Can I use such kind of multipathing, if I boot blade servers from external storage controller? So I need multiple paths to root partition.

Nick Triantos said...

Hi,

If you are using it for RHEL 4 you can't use dm-multipath for SAN booting. However, I have been told that RHEL 5 U1 will supports this.

Anonymous said...

As others have said, this is great info...do you have any experience with RHEL4 on IBM's power5 (p-Series)? I know dm-multipath doesn't support SAN boot, but in power5 thru a VIO server the LUNs are presented to the client linux LPAR as vscsi. I still haven't been able to get the boot partitions to work with dm-multipath tho non-boot partitions work fine with this method. Any suggestions? mdadm? If I can get this to work, we'll have redundancy and SAN boot via the VIO servers. Any help is appreciated.

Nick Triantos said...

Hi,

I have not played with VIO to set up Linux MP using Device-Mapper. Having said that, I'm not so sure this would alter anything from a san booting perspective regardless of the nature of whether the LUN is presented as a vscsi device.
The issue with device-mapper and san boot support is not dependent upon HW and capability (i.e virtualization).

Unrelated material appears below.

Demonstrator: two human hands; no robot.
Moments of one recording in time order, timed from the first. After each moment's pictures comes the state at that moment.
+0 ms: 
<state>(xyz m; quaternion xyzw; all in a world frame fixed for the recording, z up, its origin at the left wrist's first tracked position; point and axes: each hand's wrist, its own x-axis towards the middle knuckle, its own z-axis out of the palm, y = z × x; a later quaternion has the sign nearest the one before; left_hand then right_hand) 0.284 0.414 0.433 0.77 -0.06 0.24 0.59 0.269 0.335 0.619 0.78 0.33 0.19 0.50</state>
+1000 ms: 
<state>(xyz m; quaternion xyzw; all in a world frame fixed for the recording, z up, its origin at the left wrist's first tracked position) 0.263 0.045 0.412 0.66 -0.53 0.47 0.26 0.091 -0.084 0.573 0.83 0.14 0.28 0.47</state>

As far as mdadm, you'd have the same challenge. You have to create software based RAID partitions and then you'd configure mdadm for multiple paths. This works for any partition other than /boot. Tied it long time ago and failed miserably but that was with RHEL 3.

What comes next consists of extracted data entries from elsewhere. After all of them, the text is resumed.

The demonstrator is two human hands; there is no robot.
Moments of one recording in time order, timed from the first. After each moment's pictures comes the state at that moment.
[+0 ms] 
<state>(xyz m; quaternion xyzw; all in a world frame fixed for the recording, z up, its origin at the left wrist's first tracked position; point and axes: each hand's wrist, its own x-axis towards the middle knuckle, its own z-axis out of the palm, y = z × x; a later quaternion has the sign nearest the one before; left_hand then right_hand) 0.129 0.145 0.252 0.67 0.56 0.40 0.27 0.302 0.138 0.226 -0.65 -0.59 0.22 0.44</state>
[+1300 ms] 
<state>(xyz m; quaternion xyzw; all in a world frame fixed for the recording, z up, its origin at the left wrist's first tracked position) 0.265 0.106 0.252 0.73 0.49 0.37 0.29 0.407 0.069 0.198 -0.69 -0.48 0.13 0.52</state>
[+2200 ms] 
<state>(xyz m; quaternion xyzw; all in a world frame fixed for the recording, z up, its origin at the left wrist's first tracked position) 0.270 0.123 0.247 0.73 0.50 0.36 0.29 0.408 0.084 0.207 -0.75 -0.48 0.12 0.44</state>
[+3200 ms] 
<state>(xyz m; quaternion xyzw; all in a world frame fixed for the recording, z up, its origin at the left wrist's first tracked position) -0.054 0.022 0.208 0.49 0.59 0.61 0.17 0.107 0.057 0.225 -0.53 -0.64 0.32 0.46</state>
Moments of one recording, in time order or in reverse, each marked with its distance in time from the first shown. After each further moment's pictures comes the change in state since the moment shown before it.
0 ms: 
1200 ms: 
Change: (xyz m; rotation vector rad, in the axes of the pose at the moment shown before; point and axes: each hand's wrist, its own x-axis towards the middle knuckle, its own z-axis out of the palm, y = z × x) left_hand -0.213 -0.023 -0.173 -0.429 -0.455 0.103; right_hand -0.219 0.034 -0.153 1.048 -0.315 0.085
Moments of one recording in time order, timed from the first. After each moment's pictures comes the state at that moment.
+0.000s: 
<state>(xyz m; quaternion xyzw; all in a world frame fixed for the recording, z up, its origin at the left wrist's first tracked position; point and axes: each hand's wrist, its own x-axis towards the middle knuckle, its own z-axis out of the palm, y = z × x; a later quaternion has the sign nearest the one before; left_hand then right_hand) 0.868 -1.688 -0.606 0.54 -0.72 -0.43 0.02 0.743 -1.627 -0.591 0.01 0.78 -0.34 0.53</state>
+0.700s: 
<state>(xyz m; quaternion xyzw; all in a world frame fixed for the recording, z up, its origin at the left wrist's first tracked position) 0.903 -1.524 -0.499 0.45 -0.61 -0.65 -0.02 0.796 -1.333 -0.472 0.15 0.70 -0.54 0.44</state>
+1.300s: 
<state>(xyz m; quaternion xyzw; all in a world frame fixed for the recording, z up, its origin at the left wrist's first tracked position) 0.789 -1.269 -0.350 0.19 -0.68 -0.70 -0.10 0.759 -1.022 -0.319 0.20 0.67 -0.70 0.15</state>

If you'd like mdadm instructions you can find them here:

http://www.redhat.com/docs/manuals/enterprise/RHEL-4-Manual/en-US/rhel-ig-s390-multi-en-4/s2-s390info-raid.html

Anonymous said...

There are new doc on RHEL multipath:
http://www.redhat.com/docs/manuals/enterprise/RHEL-5-manual/en-US/RHEL510/DM_Multipath/index.html

Also - multipath boot from SAN is supported on RHEL 5.1

Unknown said...

Does the default example you post send i/o through the Netapp interconnect cables as well or does it just send i/o to the controller that owns the lun? Does the Netapp group policy automatically know which path to send the i/o so that they do not cross the interconnect on filer?

Nick Triantos said...

No I/O is sent thru the Interconnect. Although, you have 4 paths per LUN, you round-robin ONLY thru the 2 Direct paths to the controller who owns them.

Cheers

Anonymous said...

Great blog! nice content, good responses.

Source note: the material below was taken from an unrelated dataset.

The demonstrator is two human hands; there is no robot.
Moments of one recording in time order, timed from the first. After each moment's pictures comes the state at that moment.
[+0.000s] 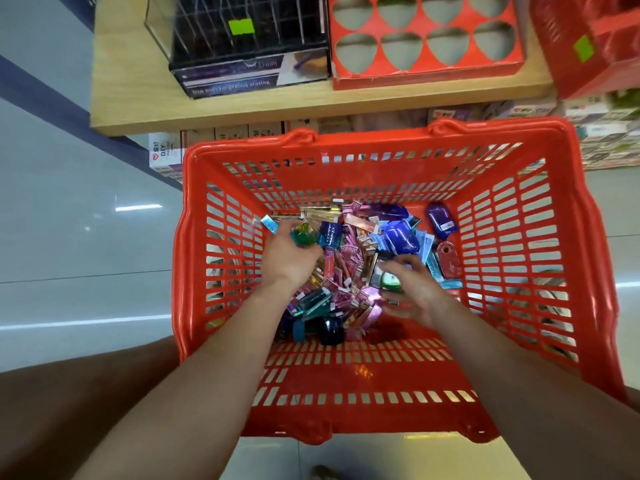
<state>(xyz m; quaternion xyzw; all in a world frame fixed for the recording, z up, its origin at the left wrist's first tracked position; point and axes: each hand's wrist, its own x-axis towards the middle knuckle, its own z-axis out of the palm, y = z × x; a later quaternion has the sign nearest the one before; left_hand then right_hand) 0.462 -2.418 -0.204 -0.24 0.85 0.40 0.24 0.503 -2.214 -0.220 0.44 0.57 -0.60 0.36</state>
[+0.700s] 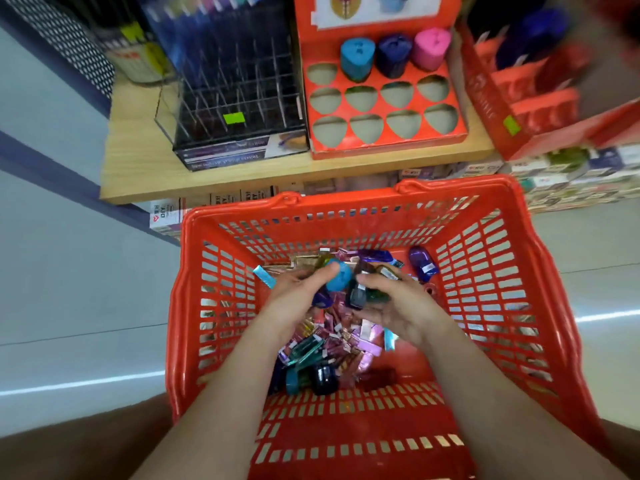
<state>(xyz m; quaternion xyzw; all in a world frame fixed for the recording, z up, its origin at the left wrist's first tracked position) 0.450 -2.394 -0.146 -0.29 0.65 0.62 0.33 0.469 -2.218 -0.160 0.33 0.46 -0.77 0.30</state>
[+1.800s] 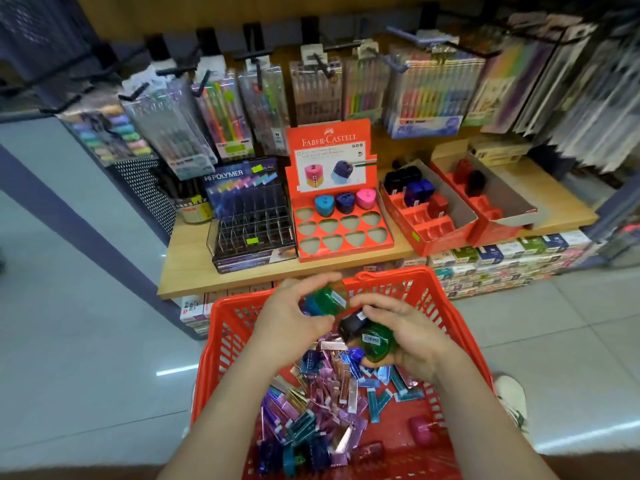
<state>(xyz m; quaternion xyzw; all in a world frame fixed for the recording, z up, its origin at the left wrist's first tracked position) 0.469 -2.376 0.038 0.07 0.86 0.49 0.11 0.498 -2.190 0.015 0.16 0.59 -0.75 0.25</state>
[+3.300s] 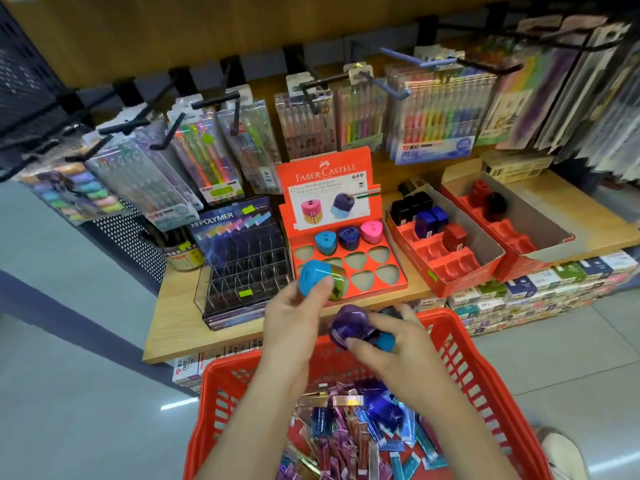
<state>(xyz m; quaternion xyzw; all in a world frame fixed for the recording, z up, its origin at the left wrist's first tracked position) 0.390 -2.333 0.038 -0.11 0.66 0.74 0.05 0.438 -2.198 -0.004 0.04 0.85 -0.53 -0.01</state>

I have a compellent san connected to sles 10 via both iscsi and FC. Currently the fc and iscsi paths are in a single group with no priority. I'm trying to find a way to give greater priority to the fc path and use the iscsi path for failover only. Looks like the customer script for prio_callout. Anyone know what it would look like,

BCEgg said...

Hi Nick - I'm a little confused about the whole Multipathing configuration. Do I use fdisk to create the partitions or kpartx?

Thanks in advance.

Unknown said...

Hi,

I was wondering if anyone has had any experience with IBM DS4700 SAN with CentOS 5.1, w/multipath. DS4700 reports errors saying "preferred path not defined" (I am only relaying this message so it could be slightly different).

Thanks beforehand
Dmitry

Unknown said...

I m using multipathing with Solaris sytem , but no idea abt linux. Can you just let me know the below mentioned all 3 requires for Multipathing?

* device-mapper-1.01-1.6 RPM is loaded
* multipath-tools-0.4.5-0.11
* Netapp FCP Linux Host Utilities 3.0


Is all are built in within Linux ?

Is multipathing available on RHEL5?

Nick Triantos said...

suchi,
RHEL 5 provides built in multipathing. Everything you need is by default part of the distro.